§ EXERCISE GOAL:
Could you return the full listing below exactly as it appears?

§ INFORMATION PROVIDED:
□ □ □ □ □

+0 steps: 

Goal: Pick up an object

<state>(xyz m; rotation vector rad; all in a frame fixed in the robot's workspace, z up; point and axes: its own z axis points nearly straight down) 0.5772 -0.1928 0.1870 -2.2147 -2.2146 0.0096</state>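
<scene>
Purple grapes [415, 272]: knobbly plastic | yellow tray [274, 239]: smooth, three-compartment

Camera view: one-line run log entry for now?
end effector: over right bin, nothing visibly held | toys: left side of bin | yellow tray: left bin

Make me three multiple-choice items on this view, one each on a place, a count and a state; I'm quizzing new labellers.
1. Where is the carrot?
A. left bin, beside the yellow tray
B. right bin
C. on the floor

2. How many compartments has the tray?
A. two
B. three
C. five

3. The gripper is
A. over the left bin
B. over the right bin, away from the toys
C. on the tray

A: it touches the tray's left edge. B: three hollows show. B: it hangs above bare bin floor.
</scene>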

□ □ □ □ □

§ RESULT OF THE EXERCISE:
+0 steps: 

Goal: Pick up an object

<state>(xyz m; rotation vector rad; all in a frame fixed in the robot's workspace, z up; point and axes: its own z axis points nearly straight down) 0.5772 -0.1928 0.1870 -2.2147 -2.2146 0.0096</state>
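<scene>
Purple grapes [415, 272]: knobbly plastic | yellow tray [274, 239]: smooth, three-compartment

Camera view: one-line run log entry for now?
end effector: over right bin, nothing visibly held | toys: left side of bin | yellow tray: left bin

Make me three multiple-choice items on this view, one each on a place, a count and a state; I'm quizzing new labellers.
1. Where is the carrot?
A. left bin, beside the yellow tray
B. right bin
C. on the floor

2. How many compartments has the tray?
A. two
B. three
C. five

3. The gripper is
A. over the left bin
B. over the right bin, away from the toys
C. on the tray

A: it touches the tray's left edge. B: three hollows show. B: it hangs above bare bin floor.
</scene>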

This finishes the output.